__WHAT THIS TASK INVOLVES__: Where an entry contains an image, skip the image and print the rest exactly.

__RECORDED DATA__:
-- Opening Marker --

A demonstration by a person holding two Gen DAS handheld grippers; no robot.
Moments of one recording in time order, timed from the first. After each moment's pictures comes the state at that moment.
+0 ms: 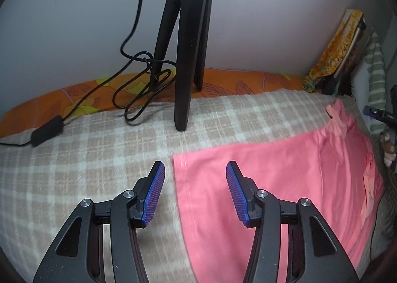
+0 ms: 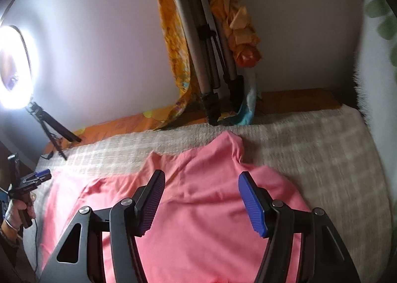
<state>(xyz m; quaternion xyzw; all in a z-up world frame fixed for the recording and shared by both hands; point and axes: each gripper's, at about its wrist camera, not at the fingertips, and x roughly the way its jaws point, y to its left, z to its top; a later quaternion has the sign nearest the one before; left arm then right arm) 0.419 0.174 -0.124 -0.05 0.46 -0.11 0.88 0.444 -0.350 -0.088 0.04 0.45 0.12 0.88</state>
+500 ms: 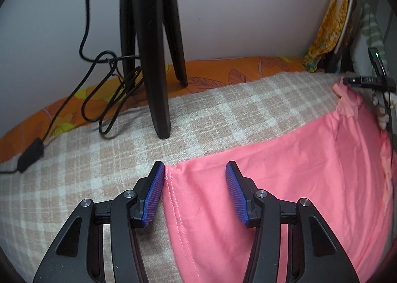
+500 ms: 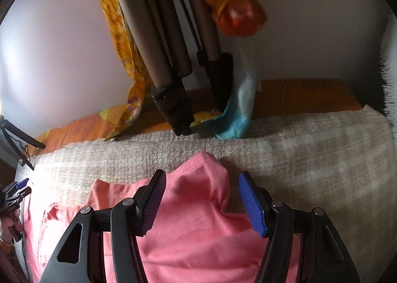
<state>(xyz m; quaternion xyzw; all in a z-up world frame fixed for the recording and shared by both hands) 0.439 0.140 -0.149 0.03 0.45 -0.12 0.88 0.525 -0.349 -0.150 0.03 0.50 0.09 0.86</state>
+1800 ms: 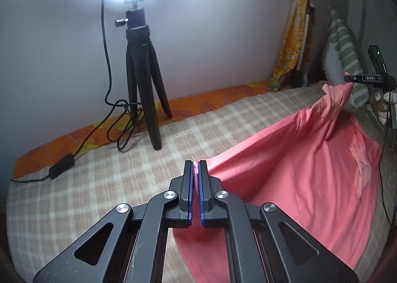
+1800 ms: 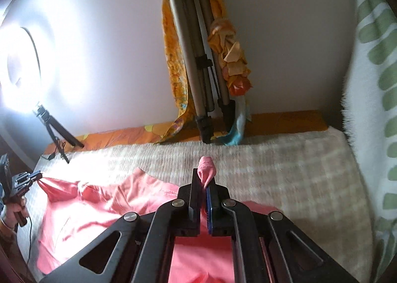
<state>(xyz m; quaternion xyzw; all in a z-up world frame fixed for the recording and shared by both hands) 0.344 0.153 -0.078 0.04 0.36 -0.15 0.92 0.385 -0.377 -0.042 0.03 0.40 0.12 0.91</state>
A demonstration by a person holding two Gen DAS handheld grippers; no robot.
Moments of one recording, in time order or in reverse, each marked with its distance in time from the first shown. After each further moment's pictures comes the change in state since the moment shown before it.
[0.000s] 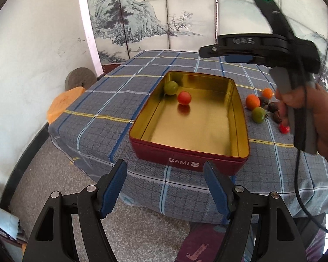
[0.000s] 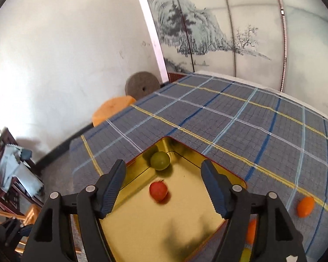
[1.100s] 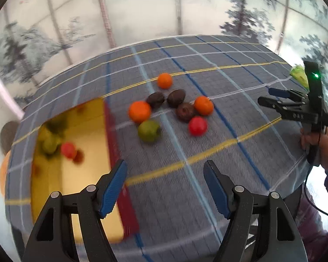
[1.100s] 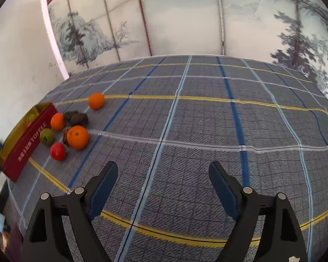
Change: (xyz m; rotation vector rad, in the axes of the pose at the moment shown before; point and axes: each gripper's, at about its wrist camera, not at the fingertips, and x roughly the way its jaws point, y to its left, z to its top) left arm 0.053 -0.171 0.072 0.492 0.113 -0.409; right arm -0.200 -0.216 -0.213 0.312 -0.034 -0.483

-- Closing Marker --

__WRITTEN SOLUTION__:
A demonstration by a person holding two Gen DAS handheld grippers; no robot.
Moments of one recording in time order, timed from the first. After each moment's pictures comes the state at that moment.
+0 ms: 
+0 ms: 
<state>(xyz m; quaternion xyzw; all in a z-up world frame fixed for the recording and shared by both hands; point and axes: each gripper's, at about its wrist camera, not at the fingertips, and x roughly the way its jaws point, y to its left, z to its top; a later quaternion has the sign nearest the one before; left arm then right arm) 0.419 0.174 -0.124 -0.05 0.46 -0.11 0.88 0.444 -0.350 -0.088 0.04 0.45 0.12 0.88</state>
+500 ms: 
+500 ms: 
<state>(xyz m; quaternion xyzw; all in a z-up world frame fixed for the recording and shared by both hands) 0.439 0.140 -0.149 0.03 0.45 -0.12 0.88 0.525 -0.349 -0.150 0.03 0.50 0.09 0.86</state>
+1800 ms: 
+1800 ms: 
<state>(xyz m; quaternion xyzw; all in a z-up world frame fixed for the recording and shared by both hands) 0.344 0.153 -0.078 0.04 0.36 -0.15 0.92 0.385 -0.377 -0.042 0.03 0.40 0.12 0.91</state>
A demonstration by a person holding two Gen DAS handheld grippers; no robot.
Moments of one recording, in time order or in reverse, each marked with its distance in time from the first shown. After each further moment's pictures comes the change in state since the moment shown before it.
[0.000s] 
[0.000s] 
[1.100s] 
[1.100s] 
Change: (xyz m; rotation vector rad, in the axes of the pose at the moment shown before; point and axes: each gripper's, at about its wrist camera, not at the fingertips, and x roughly the way its jaws point, y to its left, z to its top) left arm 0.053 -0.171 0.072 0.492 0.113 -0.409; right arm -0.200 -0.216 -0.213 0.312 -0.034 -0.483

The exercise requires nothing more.